* _Work order_
Restate word for word the lines below that run from the one holding "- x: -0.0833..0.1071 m" through the one holding "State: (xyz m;", inclusive. Pictures don't belong in the copy.

(Raw data Opens)

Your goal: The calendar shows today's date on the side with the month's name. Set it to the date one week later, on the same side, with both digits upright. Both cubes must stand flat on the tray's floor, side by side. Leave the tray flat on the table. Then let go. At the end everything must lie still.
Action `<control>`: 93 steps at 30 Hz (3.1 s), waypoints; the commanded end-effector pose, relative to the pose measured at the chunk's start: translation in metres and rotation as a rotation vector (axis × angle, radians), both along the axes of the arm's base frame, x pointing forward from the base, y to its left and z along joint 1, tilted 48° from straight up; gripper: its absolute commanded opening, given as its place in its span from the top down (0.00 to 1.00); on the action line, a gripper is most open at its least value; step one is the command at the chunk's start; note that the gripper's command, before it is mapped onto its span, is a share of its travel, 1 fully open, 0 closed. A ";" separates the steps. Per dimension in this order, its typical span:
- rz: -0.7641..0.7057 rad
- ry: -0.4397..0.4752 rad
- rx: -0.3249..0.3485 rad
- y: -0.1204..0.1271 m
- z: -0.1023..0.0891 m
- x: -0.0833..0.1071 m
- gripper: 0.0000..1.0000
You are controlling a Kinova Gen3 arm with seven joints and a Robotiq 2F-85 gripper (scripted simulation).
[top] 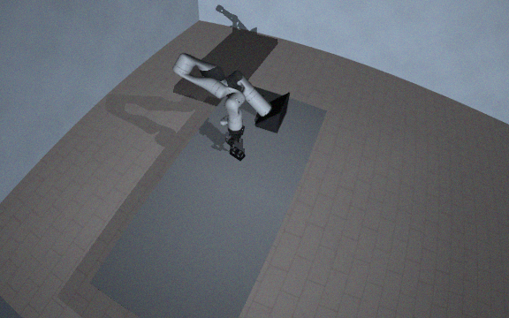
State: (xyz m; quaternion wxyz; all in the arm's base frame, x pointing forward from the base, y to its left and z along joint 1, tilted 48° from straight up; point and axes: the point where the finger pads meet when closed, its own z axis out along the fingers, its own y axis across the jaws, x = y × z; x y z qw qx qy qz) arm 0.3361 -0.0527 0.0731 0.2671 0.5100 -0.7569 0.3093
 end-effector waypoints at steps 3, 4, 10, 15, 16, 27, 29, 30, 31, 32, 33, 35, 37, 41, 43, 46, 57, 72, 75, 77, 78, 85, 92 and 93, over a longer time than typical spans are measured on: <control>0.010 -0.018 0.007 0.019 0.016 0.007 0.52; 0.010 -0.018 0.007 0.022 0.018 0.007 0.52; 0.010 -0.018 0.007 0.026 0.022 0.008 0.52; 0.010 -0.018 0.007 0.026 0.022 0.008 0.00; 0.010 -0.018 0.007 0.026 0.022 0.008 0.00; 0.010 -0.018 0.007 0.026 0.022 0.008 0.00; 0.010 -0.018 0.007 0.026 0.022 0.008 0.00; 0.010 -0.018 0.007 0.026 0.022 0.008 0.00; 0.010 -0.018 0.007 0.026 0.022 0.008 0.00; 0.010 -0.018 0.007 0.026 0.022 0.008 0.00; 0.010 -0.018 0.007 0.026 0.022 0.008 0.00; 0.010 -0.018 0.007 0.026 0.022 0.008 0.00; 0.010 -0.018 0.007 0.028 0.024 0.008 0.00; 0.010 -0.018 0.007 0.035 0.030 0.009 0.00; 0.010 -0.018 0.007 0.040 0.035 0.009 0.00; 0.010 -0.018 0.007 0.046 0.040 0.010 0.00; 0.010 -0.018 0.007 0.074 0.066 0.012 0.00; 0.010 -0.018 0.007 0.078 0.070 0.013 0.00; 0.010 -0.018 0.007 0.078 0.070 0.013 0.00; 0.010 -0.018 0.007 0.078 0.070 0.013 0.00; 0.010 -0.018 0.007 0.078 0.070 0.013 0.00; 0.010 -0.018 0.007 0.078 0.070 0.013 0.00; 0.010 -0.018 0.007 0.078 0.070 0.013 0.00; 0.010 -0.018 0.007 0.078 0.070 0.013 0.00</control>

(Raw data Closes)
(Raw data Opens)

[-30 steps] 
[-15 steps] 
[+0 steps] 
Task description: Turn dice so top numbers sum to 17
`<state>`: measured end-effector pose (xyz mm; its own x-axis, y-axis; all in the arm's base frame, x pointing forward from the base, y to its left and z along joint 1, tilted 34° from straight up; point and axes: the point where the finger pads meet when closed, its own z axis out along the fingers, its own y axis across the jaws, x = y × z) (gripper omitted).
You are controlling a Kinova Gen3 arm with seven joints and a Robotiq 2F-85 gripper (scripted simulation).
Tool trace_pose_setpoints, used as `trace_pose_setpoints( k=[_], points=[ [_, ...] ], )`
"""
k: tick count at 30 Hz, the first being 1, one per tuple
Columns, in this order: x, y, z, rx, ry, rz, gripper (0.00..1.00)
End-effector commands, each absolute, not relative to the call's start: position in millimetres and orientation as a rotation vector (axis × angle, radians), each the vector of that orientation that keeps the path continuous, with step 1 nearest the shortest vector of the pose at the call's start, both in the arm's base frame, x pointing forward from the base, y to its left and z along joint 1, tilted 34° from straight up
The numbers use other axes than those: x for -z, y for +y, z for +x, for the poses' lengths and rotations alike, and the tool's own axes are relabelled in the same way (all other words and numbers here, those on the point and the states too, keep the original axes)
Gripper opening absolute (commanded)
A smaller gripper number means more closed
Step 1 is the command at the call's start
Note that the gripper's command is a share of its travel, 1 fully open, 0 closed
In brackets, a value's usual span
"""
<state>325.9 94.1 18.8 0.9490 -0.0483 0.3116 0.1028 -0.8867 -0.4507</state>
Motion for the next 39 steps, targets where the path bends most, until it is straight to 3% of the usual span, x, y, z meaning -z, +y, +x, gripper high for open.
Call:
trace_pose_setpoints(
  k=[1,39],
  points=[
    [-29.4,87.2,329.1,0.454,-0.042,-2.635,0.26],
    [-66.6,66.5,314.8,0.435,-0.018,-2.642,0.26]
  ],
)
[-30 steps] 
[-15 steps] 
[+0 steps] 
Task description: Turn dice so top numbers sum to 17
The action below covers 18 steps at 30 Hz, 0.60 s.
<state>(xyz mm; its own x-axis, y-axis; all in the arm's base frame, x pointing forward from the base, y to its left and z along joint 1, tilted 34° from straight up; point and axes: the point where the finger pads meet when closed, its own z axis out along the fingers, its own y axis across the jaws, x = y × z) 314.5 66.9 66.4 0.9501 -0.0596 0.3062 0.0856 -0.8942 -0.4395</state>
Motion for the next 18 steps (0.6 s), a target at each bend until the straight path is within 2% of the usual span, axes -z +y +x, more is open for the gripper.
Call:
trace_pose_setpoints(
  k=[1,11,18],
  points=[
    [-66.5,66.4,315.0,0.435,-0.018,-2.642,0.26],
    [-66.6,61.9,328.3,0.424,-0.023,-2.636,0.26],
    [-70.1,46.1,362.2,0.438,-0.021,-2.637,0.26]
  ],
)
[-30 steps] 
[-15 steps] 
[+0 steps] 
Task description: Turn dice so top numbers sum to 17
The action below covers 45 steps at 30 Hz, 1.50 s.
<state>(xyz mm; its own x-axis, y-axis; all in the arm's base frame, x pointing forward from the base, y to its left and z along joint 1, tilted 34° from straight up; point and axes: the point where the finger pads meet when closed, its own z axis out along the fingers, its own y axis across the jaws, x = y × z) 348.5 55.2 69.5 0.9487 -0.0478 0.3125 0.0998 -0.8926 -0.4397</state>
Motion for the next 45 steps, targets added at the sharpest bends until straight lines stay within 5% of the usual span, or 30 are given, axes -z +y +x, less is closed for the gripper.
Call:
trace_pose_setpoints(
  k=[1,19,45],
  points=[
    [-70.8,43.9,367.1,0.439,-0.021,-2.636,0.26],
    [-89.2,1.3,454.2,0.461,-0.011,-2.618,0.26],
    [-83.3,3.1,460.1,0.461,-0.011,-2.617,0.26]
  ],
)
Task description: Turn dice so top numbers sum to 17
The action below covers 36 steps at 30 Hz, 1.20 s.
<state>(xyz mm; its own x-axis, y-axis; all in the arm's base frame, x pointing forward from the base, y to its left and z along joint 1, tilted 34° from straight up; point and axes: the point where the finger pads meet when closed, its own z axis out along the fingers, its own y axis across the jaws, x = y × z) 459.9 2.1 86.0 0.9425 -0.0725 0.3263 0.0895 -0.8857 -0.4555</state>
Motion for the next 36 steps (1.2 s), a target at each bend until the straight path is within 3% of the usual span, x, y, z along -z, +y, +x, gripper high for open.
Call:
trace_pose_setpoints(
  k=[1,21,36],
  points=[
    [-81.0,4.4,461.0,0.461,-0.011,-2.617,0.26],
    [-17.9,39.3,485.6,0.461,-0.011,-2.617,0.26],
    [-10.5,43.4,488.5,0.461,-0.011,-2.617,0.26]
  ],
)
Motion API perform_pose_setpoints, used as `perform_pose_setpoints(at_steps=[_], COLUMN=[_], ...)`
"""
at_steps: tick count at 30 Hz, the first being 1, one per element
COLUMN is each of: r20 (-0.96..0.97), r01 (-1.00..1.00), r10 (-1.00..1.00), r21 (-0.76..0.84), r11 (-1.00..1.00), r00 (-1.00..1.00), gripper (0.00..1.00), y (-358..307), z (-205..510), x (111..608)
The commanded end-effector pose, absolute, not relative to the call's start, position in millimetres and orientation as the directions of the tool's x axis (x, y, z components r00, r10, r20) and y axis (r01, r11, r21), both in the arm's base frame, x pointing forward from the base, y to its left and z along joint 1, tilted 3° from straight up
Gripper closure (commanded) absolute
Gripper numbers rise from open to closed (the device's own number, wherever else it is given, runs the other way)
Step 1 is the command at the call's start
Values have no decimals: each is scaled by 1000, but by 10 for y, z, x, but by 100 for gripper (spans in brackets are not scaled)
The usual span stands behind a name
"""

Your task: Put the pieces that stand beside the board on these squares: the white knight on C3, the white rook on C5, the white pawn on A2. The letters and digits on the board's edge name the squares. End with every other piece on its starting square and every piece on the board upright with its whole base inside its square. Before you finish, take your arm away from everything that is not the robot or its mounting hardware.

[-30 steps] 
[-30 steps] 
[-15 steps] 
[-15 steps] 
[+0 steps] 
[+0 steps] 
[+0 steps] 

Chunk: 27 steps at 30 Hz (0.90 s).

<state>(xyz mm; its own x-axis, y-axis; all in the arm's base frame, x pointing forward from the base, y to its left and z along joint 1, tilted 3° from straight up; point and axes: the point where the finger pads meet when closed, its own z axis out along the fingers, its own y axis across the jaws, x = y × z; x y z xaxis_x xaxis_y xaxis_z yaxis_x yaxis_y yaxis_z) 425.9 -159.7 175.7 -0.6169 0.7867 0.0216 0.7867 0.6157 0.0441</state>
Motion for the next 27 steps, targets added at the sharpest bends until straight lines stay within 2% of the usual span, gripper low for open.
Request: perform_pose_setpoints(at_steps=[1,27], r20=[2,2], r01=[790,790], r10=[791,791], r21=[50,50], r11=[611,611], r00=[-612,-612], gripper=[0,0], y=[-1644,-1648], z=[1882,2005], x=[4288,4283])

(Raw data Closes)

* _Task solution_
- x: -0.0833..0.1071 m
- gripper: 0.0000..1.0000
You are controlling a Kinova Gen3 arm with seven joints and a Robotiq 2F-85 gripper (scripted simulation).
[top] 
State: (xyz m; quaternion wxyz; all in the arm's base frame, x pointing forward from the base, y to its left and z along joint 1, tilted 48° from straight up; point and axes: the point where the finger pads meet when closed, its own z axis out along the fingers, its own y axis across the jaws, x = y × z; x y z qw qx qy qz) arm 0.3361 -0.0527 0.0731 0.2671 0.5100 -0.7569 0.3093

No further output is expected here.